(The problem):
Look for the word "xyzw" in the data below, and copy every line that holds it.

Records excerpted from a collection:
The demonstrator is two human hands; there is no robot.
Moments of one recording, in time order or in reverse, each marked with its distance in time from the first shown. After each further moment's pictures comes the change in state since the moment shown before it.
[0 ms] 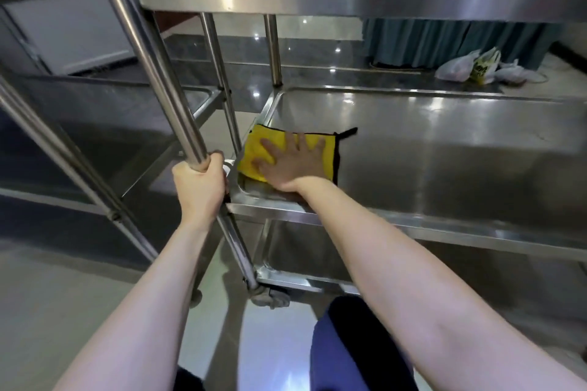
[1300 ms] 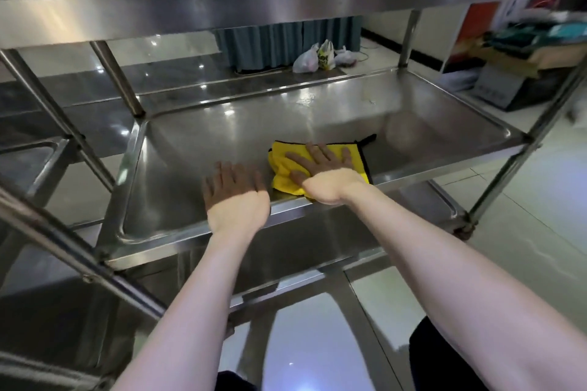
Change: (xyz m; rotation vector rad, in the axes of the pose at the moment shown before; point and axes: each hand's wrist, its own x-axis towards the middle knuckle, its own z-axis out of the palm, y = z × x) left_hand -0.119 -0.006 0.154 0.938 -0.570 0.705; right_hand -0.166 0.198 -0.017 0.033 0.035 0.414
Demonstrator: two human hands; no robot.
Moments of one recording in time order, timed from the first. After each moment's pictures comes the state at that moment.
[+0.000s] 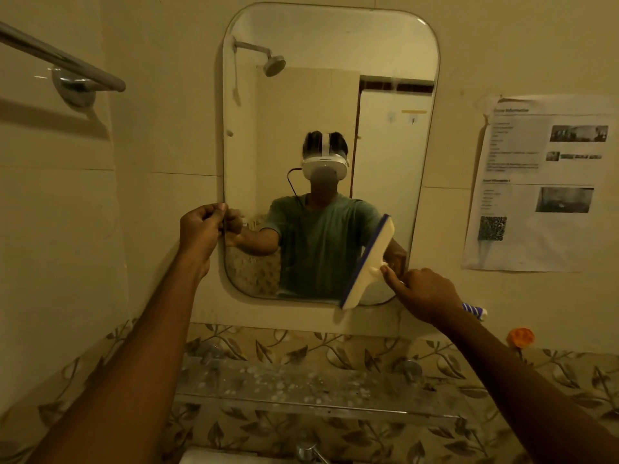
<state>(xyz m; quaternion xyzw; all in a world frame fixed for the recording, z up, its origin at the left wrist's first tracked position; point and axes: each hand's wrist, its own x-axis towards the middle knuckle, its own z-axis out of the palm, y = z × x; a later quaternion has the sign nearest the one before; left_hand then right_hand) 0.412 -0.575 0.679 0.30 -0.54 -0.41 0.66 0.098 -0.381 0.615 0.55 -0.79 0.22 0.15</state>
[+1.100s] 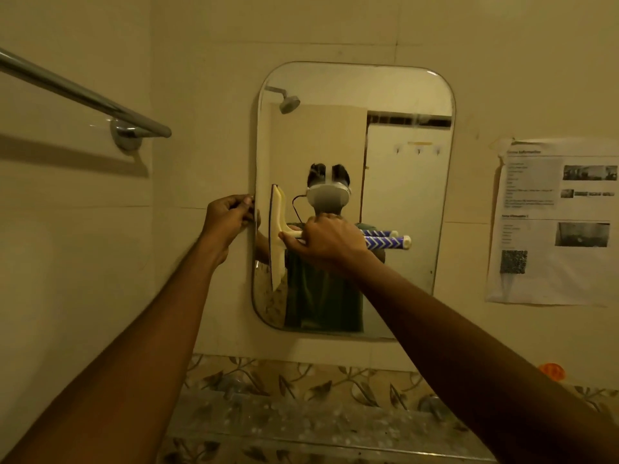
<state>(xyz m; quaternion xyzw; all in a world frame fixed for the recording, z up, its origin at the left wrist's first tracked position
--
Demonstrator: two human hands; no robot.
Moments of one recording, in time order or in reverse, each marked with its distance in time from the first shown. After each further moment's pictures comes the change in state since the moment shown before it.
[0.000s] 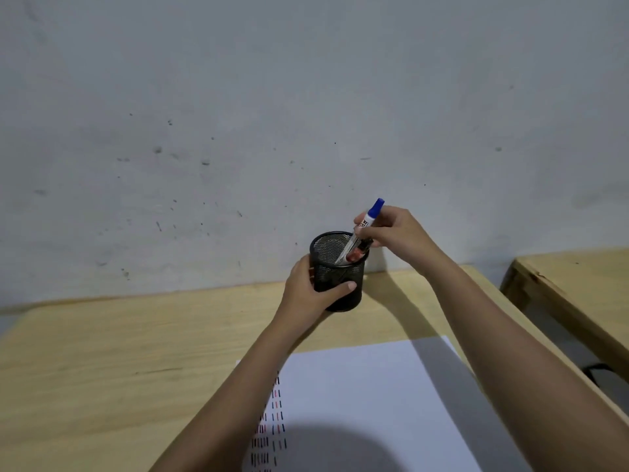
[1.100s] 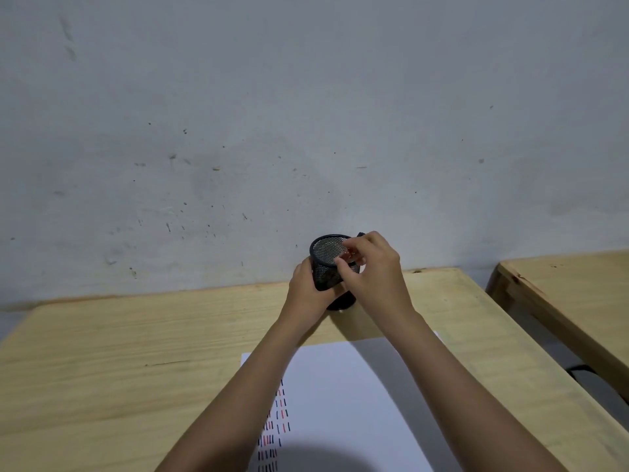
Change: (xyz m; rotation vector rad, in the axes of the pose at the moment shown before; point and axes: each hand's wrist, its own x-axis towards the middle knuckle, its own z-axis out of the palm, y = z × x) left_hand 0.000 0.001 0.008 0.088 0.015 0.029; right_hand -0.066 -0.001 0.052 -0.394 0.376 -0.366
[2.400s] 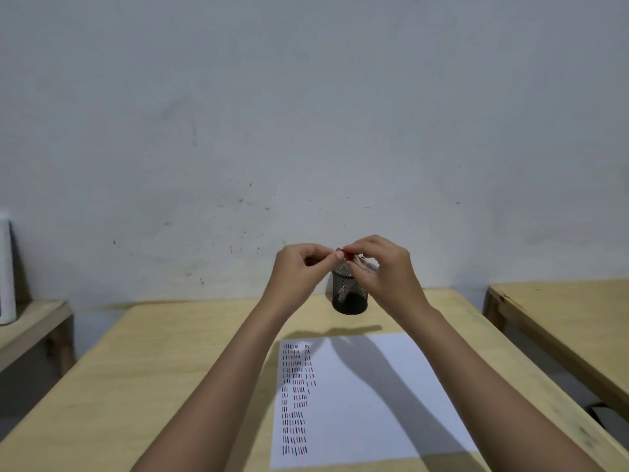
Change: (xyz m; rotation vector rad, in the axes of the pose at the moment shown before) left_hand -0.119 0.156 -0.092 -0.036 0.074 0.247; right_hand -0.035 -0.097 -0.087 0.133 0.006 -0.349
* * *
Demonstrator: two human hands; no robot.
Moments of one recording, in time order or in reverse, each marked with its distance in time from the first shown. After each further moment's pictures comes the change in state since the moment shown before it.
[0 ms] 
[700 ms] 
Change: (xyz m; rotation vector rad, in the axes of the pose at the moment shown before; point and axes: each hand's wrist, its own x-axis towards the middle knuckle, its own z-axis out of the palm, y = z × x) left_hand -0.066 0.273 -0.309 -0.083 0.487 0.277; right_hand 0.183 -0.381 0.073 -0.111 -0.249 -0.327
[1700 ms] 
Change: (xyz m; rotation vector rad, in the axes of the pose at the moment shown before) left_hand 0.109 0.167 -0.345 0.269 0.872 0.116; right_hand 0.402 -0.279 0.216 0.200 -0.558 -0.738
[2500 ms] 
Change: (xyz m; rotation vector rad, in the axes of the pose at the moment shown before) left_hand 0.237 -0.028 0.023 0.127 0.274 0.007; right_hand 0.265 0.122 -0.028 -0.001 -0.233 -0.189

(Result for this exercise):
<state>(xyz m; quaternion xyzw; all in a world frame fixed for the recording, z up, its origin at the left wrist's first tracked position; point and axes: each hand's wrist, its own x-axis towards the middle knuckle, its own z-axis out of the palm, y = z × x; a later quaternion has the sign nearest the one before; left_hand then right_hand) 0.412 -0.575 0.679 0.30 -0.54 -0.41 0.66 0.098 -0.381 0.615 0.55 -0.79 0.22 0.15</state>
<state>(xyz m; quaternion xyzw; all in a world frame fixed for the recording, z up, its origin at the left wrist's first tracked position

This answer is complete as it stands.